Proving Causation at 290.

WEIGHT OF THE EVIDENCE (WOE)

Just as she criticizes General Electric for advancing the “faggot fallacy” in Joiner, Haack criticizes the plaintiffs’ appeal to “weight of evidence methodology,” as misleadingly suggesting “that there is anything like an algorithm or protocol, some effective, mechanical procedure for calculating the combined worth of evidence.”  Proving Causation at 293.

INFERENCE  TO BEST EXPLANATION

Professor Haack cautiously evaluates the glib invocation of “inference to the best explanation” as a substitute for actual warrant of a claim to knowledge.  Haack acknowledges the obvious: the legal system is often confronted with claims lacking sufficient warrant.  She appropriately refuses to permit such claims to be dressed up as scientific conclusions by invoking their plausibility:

“Can we infer from the fact that the causes of D are as yet unknown, and that a plaintiff developed D after being exposed to S, that it was this exposure that caused Ms. X’s or Mr. Y’s D?102  No. Such evidence would certainly give us reason to look into the possibility that S is the, or a, cause of D. But loose talk of ‘inference to the best explanation’ disguises the fact that what presently seems like the most plausible explanation may not really be so – indeed, may not really be an explanation at all. We may not know all the potential causes of D, or even which other candidate-explanations we would be wise to investigate.”

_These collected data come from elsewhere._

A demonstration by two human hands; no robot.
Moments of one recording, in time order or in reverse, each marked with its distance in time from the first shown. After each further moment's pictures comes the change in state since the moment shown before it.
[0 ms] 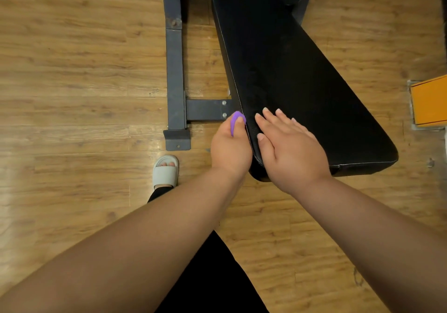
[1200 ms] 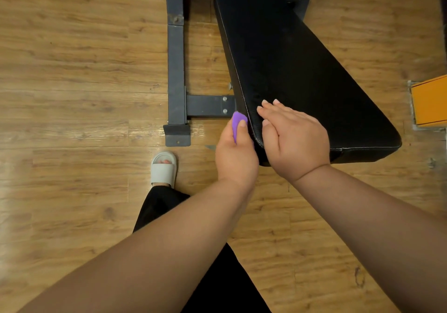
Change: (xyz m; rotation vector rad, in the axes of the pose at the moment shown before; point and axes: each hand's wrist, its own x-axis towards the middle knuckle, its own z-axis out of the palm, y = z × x) left_hand -0.032 -0.031 0.002 -0.116 0.037 0.046; right_hand -0.007 0.004 0.021 0.073 0.389 -0.122
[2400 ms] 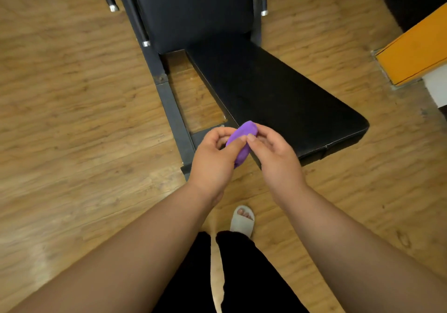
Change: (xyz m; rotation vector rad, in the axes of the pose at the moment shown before) left_hand -0.002 0.123 -0.079 0.271 -0.447 0.124; right_hand 0.009 -0.103 -0.056 1.175 0.100 0.757
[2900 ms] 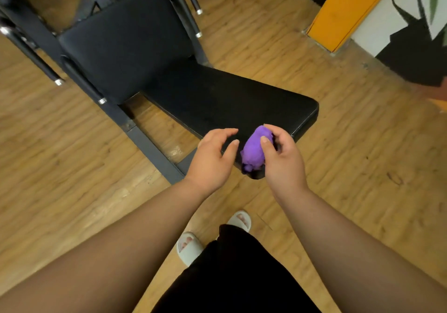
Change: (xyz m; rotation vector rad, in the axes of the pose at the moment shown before) left_hand 0.038 0.039 0.009 0.848 -0.440 0.462; right_hand -0.018 -0.011 -0.011 0.092 0.640 0.011
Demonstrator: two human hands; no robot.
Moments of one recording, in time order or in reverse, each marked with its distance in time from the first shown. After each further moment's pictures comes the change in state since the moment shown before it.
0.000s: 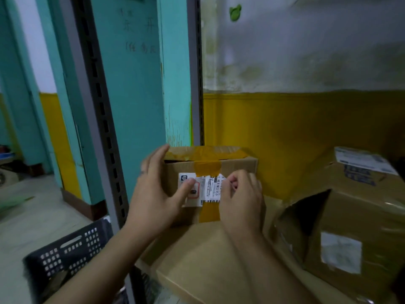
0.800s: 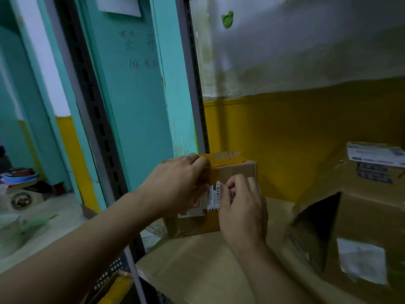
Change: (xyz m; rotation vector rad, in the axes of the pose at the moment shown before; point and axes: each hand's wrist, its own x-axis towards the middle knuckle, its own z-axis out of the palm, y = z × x) left_hand 0.062 0.032 -0.011 0.744 -0.428 0.547; right_hand -0.003 -0.010 0.010 0.051 0.024 -0.053
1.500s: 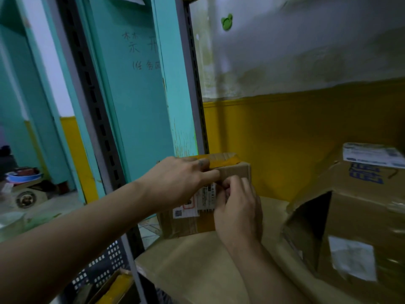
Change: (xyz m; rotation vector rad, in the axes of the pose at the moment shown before) left_hand 0.003 -0.002 -0.009 0.199 0.012 0.357; right_hand -0.002 -0.007 -0.015 0.005 -0.154 0.033
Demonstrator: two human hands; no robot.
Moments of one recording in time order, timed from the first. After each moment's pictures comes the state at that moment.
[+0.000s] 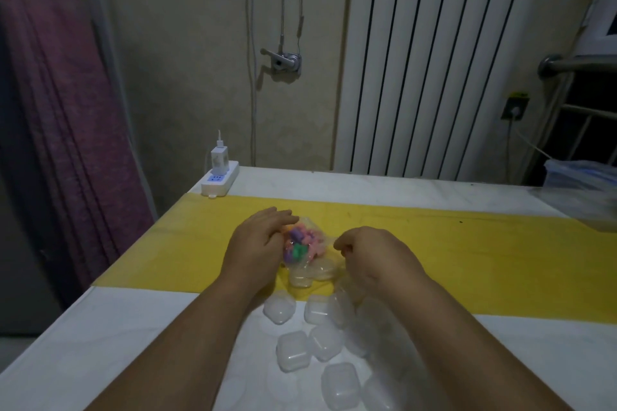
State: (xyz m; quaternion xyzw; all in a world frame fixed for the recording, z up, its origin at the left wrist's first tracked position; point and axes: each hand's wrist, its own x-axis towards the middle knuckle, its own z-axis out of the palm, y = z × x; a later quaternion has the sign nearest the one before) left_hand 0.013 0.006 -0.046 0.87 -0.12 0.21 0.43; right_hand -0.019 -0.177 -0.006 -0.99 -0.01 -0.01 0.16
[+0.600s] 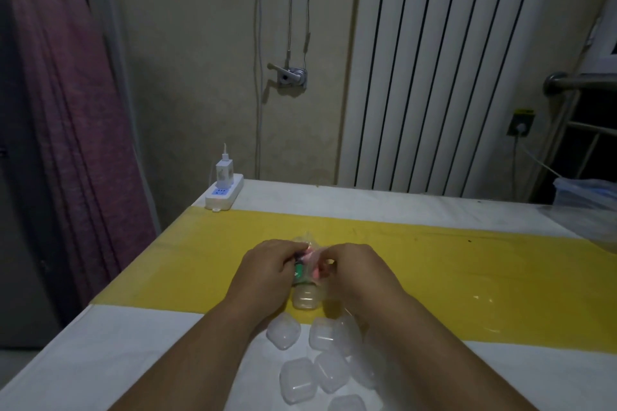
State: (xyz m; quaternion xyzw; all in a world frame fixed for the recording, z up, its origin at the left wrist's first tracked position) left_hand 0.030 0.009 -0.065 0.91 -0.16 0.17 0.34; right_hand 0.010 -0.151 -0.025 -0.98 -0.05 -0.03 0.20
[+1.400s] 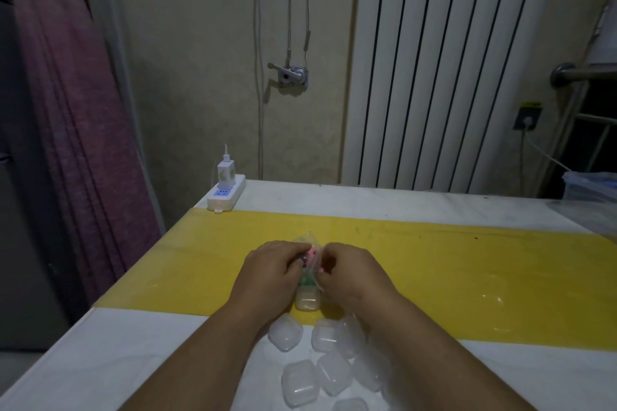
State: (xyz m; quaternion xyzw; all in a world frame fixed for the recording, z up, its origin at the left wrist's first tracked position) left_hand 0.028 0.006 -0.065 0.92 -0.15 0.19 0.32; right_hand 0.015 -0.151 -0.037 -0.96 -0.07 -0.08 0.26
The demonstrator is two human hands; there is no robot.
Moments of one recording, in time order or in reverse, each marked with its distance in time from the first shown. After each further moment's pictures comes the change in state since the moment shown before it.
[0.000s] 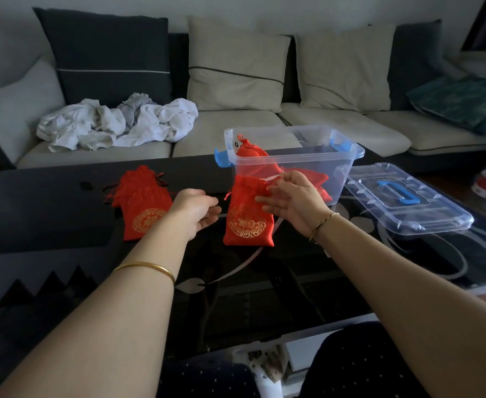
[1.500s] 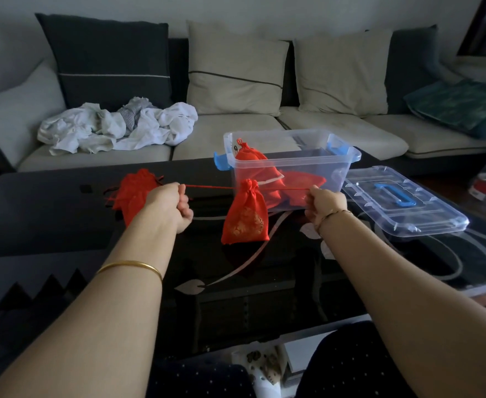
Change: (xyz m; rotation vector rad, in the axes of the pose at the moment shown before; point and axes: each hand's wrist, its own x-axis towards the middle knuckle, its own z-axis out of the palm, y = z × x) left_hand -0.009 0.026 -0.024 -0.409 0.146 -0.226; right_hand 0.017 0.000 -0.038 -0.121 0.581 0.104
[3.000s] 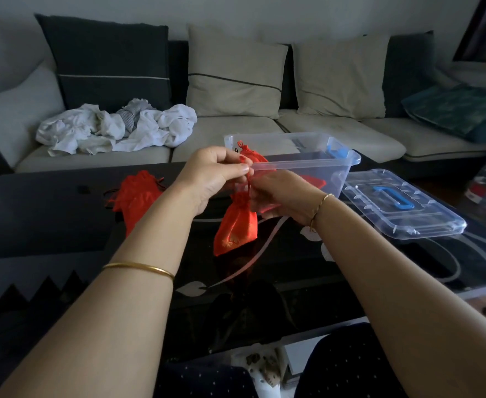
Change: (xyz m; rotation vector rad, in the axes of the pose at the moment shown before) left_hand -0.053 0.007 0.035 0.534 -0.522 0.648; right_hand -0.076 -0.044 0.034 -0.474 -0.757 -0.241
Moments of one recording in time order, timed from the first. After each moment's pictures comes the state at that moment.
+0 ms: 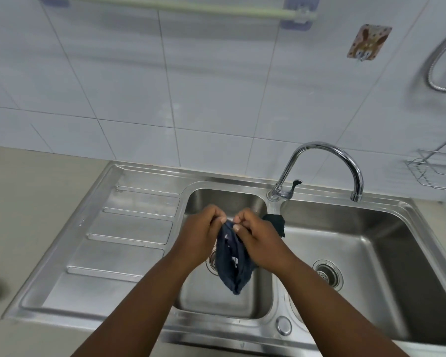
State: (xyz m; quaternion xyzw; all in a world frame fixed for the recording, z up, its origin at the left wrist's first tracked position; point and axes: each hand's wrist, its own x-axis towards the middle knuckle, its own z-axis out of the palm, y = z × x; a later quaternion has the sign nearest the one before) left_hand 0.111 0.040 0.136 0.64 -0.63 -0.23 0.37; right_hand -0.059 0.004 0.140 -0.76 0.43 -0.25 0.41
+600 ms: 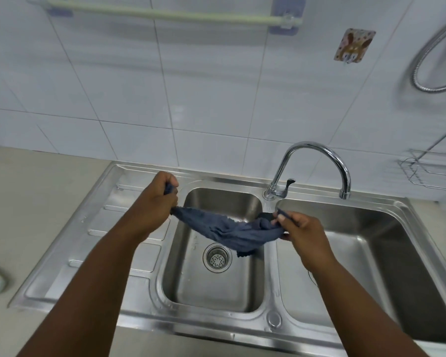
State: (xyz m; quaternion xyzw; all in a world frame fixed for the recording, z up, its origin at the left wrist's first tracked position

Proving Causation at 305.  See also Warrant at 261 (invoking the epistemic category of Rumsfeld’s “known unknowns” and “unknown unknowns” to describe a recurring situation in law’s treatment of scientific claims)(U.S. Sec’y of Defense Donald Rumsfeld: “[T]here are known knowns; there are things we know we know. We also know there are known unknowns; that is to say we know there are some things we do not know. But there are also unknown unknowns – there are things we do not know we don’t know. (Feb. 12, 2002)).

It is easy to see why the folks at SKAPP are so fond of Professor Haack’s writings, and why they have invited her to their conferences and meetings.  She has written close to a dozen articles critical of Daubert, each repeating the same mistaken criticisms of the gatekeeping process.  She has provided SKAPP and its plaintiffs’ lawyer sponsors with sound bites to throw at impressionable judges about the epistemological weakness of Daubert and its progeny.  In advancing this critique and SKAPP’s propaganda purposes, Professor Haack has misunderstood the gatekeeping enterprise.  She has, however, correctly identified the gatekeeping process as an exercise in determining whether an opinion possesses sufficient epistemic warrant.  Despite her enthusiasm for the dubious claims of Dr. Done, Haack acknowledges that “warrant” requires close attention to the internal and external validity of studies, and to rigorous analysis of a body of evidence.  Haack’s own epistemic analysis would be hugely improved and advanced by focusing on how the mosaic theory, or WOE, failed to hold up in some of the more egregious, pathological claims of health “effects” — Bendectin, silicone, electro-magnetic frequency, asbestos and colorectal cancer, etc.